Basically everything I love about the filmmaking process would be reworked so the audience can whip their head around. If the user is control of camera movement and can make interactive choices is that even a movie? I'd consider it more of a video game.

April 26, 2016 at 10:02AM

Stephen Herron

I totally hear where you are coming from, but many of the people making VR are coming from traditional filmmaking, and the ones who are doing it well are those who are embracing what's best in both forms of media. A lot of the VR films now are stories, with points of view and dramatic arcs, but they allow for more exploration and points of view to be shared at once.

April 26, 2016 at 12:38PM

Liz Nord
Documentary Filmmaker/Multi-platform Producer

Yeah, it's definitely an interesting medium and I can't really judge until I've seen a good VR film, but that's also a big issue with the format, convincing creators and audiences to invest in it. Great write up though, helpful for peeple who want to experiment with it.

April 26, 2016 at 1:58PM

Stephen Herron

VR isn't the future of filmmaking. Films will always be better told on a screen. I love new technology but some new technology is vaporware. VR filmmaking is the equivalent of the apple watch.

April 26, 2016 at 12:23PM

Zachary Will

The thing that strikes me as silly about VR for cinematic purposes is that it introduces vast amounts of visual information but only say 15-20% of potential viewing has any real relevance. If I'm in a workshop, watching someone working on a motorcycle, why would I even want the option to stare at the wall "behind me". It feels like an extremely inefficient use of visual information and a lazy way to just throw vast amounts of information at people and expect them to construct their own experience.

To obtain the same efficiency out of a single 360 frame as filmmakers can with a single traditional frame, you would have to cram enormous amounts of relevant information at which point, the sheer volume would be too much for an audience to even take in. Unless you limit your movie to staying at fixated points long enough for people to absorb everything you've put into a single 360 degree frame.

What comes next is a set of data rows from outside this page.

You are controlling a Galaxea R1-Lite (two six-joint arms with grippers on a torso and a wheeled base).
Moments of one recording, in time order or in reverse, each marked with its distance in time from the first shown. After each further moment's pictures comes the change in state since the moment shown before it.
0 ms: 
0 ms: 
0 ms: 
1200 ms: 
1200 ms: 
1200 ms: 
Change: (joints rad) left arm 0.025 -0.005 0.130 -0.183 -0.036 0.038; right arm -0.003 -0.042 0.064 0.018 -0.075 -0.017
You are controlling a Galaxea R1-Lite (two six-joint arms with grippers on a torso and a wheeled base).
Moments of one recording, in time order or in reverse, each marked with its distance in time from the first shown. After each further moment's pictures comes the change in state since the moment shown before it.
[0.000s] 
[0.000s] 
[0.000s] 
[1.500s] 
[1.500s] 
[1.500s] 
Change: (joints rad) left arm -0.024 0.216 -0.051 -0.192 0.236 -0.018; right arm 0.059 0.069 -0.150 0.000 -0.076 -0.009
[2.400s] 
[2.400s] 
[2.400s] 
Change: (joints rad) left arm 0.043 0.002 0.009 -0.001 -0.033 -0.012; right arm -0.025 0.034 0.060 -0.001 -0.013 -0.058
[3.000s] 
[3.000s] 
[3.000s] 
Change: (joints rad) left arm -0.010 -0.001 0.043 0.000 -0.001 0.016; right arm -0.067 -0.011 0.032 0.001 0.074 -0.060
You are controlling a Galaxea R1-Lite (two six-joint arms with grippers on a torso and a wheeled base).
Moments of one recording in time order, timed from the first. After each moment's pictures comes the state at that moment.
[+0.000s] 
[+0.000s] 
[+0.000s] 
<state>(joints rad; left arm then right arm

I can see how VR would have great use in educational capacities and certainly interactive gaming (when the game is centered more on action than narrative substance), but there would have to be some major changes made for it to be practical for cinematic use, in my mind. The entire time I was watching "Jump', I felt like I wasn't getting enough out of any of the frames before I was violently shifted to the next location. I found myself having to pause and explore the entire environment before I could really let the scene sink in. And even then, I was constantly wondering whether or not I was missing something going on behind me that was equally as interesting as what was happening in front of me.

To make VR effective for cinematic use, there has to be a way to ensure audiences that whatever is going on behind them is not equally or more important than what they're already watching every step of the way. At which point, you've basically defeated the purpose of having a 360 degree field of view. But that, I feel, is what they need to address. It's a neat technology and the implications are exciting, I just think they have a loooong way to go before it will be a practical tool for filmmakers instead of just a kitch trend.

April 26, 2016 at 10:46PM

Daniel Vestal
Video Producer

VR while an interesting development benefits the game industry rather than the film industry considering that by definition, a game is an interactive medium whereas film is a passive medium. Then again, VR can apply film techniques to produce very interesting results.

April 27, 2016 at 12:33PM, Edited April 27, 12:34PM


Allumette was definitely the best VR experience at Tribeca.

The Samsung Gear is limited, but the HTC Vive is where it's at.